The Connection Between Belief and Action

Of course, many people feel as though they believe in the principles of gender equality. Too often, however, it is in the subconscious biases of different people that gender equity or the lack thereof makes itself apparent.

For example, a person who has grown up in a household where men take on traditionally “masculine” roles and women take on traditionally “feminine” roles may naturally develop certain preconceptions and misconceptions about what it means to be either a man or a woman.

In adulthood, such a person may not think of themselves as a sexist. They may even be aghast at the idea that people of different genders are treated differently simply because of their genders. The notion that a woman would be turned down from a medical school simply because they are not a man might bring about a sense of injustice in this person.

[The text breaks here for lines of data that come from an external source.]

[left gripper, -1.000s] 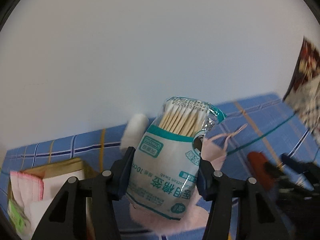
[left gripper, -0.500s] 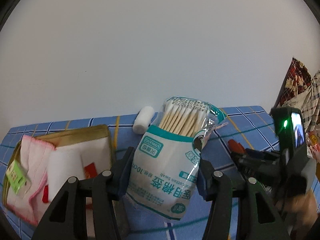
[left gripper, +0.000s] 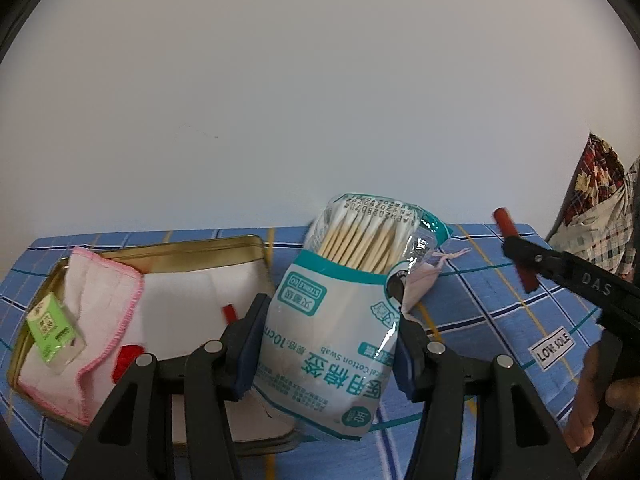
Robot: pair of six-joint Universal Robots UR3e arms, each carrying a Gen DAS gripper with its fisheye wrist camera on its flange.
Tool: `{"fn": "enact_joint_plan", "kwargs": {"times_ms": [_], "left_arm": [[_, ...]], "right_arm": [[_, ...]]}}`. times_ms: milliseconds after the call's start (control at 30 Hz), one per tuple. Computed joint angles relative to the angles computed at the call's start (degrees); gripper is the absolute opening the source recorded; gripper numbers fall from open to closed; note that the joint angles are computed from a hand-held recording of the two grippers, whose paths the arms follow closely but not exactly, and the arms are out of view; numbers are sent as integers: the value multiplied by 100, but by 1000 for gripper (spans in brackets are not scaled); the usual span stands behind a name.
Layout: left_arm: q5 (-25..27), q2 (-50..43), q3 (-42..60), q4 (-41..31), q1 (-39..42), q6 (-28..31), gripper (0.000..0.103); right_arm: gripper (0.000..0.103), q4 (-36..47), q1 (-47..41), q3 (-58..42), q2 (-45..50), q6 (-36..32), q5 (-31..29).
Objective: Organize soft objects
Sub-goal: 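Carry the red cloth and cotton-swab bag over the tray with both grippers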
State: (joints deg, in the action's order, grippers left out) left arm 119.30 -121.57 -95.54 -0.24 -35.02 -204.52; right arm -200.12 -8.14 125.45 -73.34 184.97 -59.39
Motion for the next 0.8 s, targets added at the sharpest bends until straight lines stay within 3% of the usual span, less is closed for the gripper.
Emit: {"fn": "enact_joint_plan", "kwargs": {"times_ms": [167, 233, 367, 800], "left_arm": [[154, 77, -256, 264, 21, 115, 57], [120, 99, -436, 468, 86, 171, 57], [144, 303, -796, 729, 157, 292, 57], [124, 895, -2007, 1546, 622, 606, 57]], "right_arm": [[36, -802, 922, -5, 251, 310, -1411], [36, -948, 1019, 72, 198, 288, -1621], [36, -1278, 1726, 58, 278, 210, -2802], [36, -1478, 2603, -273, 717, 130, -4343]]}}
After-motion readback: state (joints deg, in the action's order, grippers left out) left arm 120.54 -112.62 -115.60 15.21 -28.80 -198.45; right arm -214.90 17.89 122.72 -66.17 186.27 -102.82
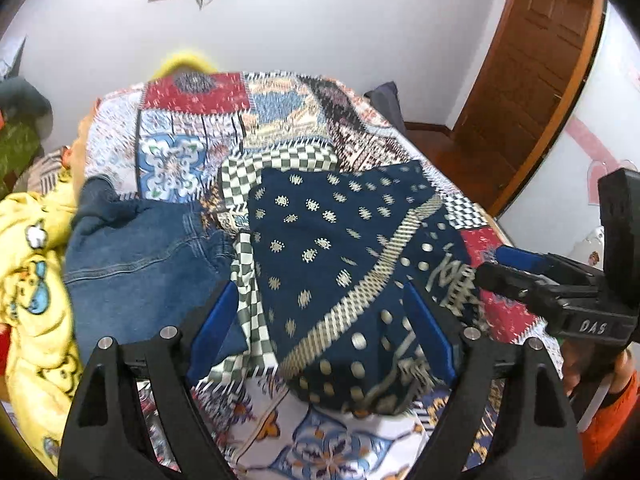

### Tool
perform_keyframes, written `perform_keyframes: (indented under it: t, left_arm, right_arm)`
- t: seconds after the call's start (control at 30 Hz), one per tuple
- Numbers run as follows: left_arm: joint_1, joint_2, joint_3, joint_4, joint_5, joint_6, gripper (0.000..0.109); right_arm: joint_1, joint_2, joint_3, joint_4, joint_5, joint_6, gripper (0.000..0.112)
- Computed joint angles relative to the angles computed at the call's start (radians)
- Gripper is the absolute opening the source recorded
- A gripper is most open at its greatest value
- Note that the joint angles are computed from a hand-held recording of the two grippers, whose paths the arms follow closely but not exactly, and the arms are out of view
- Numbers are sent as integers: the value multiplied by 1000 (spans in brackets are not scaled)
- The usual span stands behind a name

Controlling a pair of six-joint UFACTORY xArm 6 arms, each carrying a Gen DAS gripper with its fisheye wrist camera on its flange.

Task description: Fold large clothes

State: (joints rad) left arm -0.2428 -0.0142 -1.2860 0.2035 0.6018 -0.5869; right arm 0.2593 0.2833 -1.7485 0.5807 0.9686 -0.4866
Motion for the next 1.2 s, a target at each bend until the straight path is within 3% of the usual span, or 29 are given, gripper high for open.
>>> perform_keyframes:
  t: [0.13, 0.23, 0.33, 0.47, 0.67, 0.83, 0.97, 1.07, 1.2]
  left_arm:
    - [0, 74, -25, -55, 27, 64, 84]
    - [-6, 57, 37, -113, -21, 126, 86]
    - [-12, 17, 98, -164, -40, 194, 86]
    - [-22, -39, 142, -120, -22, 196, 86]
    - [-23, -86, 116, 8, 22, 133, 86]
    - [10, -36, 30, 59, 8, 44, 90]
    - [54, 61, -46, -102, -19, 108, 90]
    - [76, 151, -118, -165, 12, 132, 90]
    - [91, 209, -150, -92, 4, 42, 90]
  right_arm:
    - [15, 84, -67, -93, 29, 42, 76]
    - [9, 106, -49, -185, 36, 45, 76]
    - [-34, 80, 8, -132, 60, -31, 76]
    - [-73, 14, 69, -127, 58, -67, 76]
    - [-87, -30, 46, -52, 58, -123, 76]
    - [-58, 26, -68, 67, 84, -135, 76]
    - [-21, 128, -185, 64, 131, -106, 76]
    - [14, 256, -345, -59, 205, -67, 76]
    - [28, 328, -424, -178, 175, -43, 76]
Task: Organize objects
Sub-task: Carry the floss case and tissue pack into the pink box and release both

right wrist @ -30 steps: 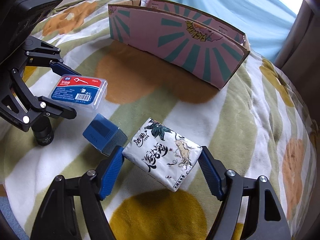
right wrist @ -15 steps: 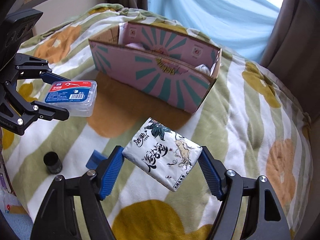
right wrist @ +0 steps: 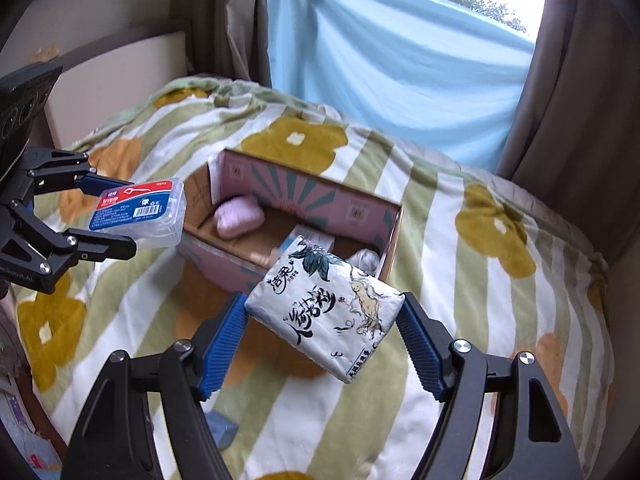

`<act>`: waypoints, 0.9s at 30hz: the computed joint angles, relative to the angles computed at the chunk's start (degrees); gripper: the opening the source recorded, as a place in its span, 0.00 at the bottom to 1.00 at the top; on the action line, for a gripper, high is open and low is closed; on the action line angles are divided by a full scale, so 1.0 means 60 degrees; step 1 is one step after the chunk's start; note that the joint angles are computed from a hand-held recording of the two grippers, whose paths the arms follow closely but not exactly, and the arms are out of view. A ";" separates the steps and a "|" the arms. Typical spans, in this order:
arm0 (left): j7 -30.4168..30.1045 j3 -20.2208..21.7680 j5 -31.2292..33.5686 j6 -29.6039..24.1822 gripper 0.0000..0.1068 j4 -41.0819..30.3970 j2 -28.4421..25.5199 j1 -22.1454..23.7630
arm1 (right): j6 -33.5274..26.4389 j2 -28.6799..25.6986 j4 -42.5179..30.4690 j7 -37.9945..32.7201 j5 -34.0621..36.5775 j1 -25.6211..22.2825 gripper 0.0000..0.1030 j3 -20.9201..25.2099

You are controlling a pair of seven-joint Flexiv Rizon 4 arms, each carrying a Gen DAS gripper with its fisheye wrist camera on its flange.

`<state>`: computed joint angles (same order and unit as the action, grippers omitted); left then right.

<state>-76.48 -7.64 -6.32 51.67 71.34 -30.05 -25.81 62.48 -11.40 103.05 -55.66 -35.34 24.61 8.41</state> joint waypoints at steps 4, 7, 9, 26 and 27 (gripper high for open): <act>0.0062 0.0016 -0.0115 -0.0246 0.53 -0.1004 -0.0550 0.0172 | -0.0421 -0.0688 -0.1193 -0.0363 0.0449 0.0097 0.69 -0.0057; 0.0119 0.0059 -0.0179 -0.0496 0.53 -0.1905 -0.1149 0.0238 | -0.0841 -0.1314 -0.2177 -0.0671 0.0983 0.0202 0.69 -0.0084; 0.0174 0.0088 -0.0232 -0.0732 0.53 -0.2518 -0.1595 0.0273 | -0.1279 -0.1815 -0.2933 -0.0936 0.1510 0.0245 0.69 -0.0040; -0.0645 0.0473 -0.0542 -0.2563 0.53 -0.6205 -0.4676 0.0274 | -0.2962 -0.4520 -0.6515 -0.0817 0.4373 0.0295 0.69 -0.0043; -0.0667 0.0486 -0.0526 -0.2635 0.53 -0.6284 -0.4731 0.0269 | -0.2956 -0.4542 -0.6534 -0.0790 0.4451 0.0282 0.69 -0.0029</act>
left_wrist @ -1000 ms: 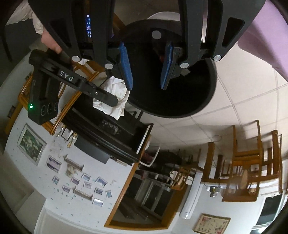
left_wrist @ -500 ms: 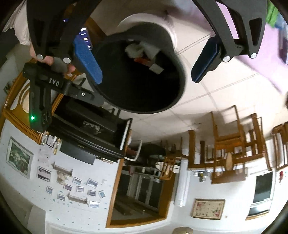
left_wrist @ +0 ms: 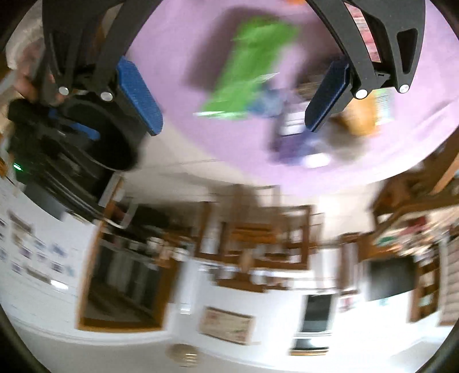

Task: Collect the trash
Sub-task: 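Grasp the green snack bag with the right tool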

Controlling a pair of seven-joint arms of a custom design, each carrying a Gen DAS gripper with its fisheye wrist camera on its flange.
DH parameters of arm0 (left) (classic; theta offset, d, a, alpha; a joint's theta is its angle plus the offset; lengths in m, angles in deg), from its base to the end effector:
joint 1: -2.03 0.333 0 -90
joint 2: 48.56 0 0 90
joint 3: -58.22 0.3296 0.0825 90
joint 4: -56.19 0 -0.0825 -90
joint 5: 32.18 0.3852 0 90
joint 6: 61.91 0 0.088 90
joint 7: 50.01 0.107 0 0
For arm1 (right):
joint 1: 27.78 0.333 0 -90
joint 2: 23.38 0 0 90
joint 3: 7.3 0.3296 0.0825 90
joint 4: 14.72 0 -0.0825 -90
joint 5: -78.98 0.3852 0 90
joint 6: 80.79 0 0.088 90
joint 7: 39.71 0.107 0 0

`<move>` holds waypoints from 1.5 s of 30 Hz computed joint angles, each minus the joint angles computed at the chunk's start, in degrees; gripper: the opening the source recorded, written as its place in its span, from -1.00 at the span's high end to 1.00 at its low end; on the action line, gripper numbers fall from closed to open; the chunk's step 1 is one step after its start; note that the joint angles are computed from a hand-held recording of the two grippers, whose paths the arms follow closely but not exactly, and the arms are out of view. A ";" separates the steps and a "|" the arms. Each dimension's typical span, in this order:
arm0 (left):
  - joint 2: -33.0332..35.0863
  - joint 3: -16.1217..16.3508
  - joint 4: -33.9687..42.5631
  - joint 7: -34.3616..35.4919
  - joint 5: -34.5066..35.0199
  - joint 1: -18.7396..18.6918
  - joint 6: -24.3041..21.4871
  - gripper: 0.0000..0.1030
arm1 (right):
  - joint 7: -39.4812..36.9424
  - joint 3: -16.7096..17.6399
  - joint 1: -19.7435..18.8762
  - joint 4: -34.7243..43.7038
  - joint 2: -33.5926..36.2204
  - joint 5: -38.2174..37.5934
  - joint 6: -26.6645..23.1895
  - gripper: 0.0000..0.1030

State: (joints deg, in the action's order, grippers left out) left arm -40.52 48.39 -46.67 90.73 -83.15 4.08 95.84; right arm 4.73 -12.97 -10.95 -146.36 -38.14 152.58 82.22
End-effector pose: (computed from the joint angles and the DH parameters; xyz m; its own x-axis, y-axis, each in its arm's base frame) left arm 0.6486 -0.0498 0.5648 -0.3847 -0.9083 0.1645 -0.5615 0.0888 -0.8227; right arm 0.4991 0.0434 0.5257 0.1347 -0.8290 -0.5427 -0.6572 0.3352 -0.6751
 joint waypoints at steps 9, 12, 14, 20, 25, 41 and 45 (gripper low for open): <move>11.34 4.21 13.41 -22.57 17.93 3.60 -10.86 -0.90 | 19.15 7.73 0.98 14.08 14.27 -18.84 -5.44 -0.53; 13.14 3.55 14.67 -24.01 20.70 4.72 -11.75 -0.90 | 26.20 9.74 0.59 18.64 19.00 -27.21 -6.82 -0.33; 13.94 3.23 15.15 -24.82 22.01 5.20 -11.84 -0.90 | 29.07 10.77 0.13 19.41 20.77 -32.55 -5.96 -0.23; 13.53 0.85 14.03 -20.59 19.33 7.70 -12.20 -0.18 | 35.30 13.61 -0.53 22.11 24.42 -45.64 -1.82 -0.01; 14.24 0.87 14.89 -18.82 19.34 7.81 -12.86 0.09 | 28.99 16.49 -3.44 20.46 23.64 -40.94 -0.03 0.14; 6.16 0.23 7.05 -4.17 2.05 10.14 -10.36 0.45 | 6.77 13.73 -1.05 15.90 15.86 -15.79 3.02 0.32; 8.63 2.29 10.39 -11.35 8.08 8.06 -13.79 0.21 | 4.85 11.72 -0.05 15.39 14.85 -13.61 1.55 0.32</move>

Deeper Beliefs and Their Consequences

But the same person may also balk at the idea of having a manager who is a woman or a wife that is the breadwinner of the family. In a word, this person is by no means overtly discriminating against people due to their gender. But they are very much making split-second judgment calls about other people based on whether those people are men or women.

Sadly, too many of us do not make enough of an effort to examine our unconscious prejudices about different genders. And make no mistake, this kind of prejudice does lasting damage to other people.


The Effects of Gender Discrimination

Suppose for example that our daughter hears us talk about how women are just as qualified to practice medicine as men. Over time, she will likely get the idea that medicine is a potential career path for her.

Yet imagine if our daughter were to see us turn down an important surgical procedure because our surgeon is a woman. She will probably never take the prospect of studying medicine seriously again.

As in so many situations in life, in other words, what we truly believe about other people has a way of expressing itself through our behavior. To truly change our attitudes about the world, we must first seek to examine our beliefs about the world. Only then can we work towards a more fair and just society.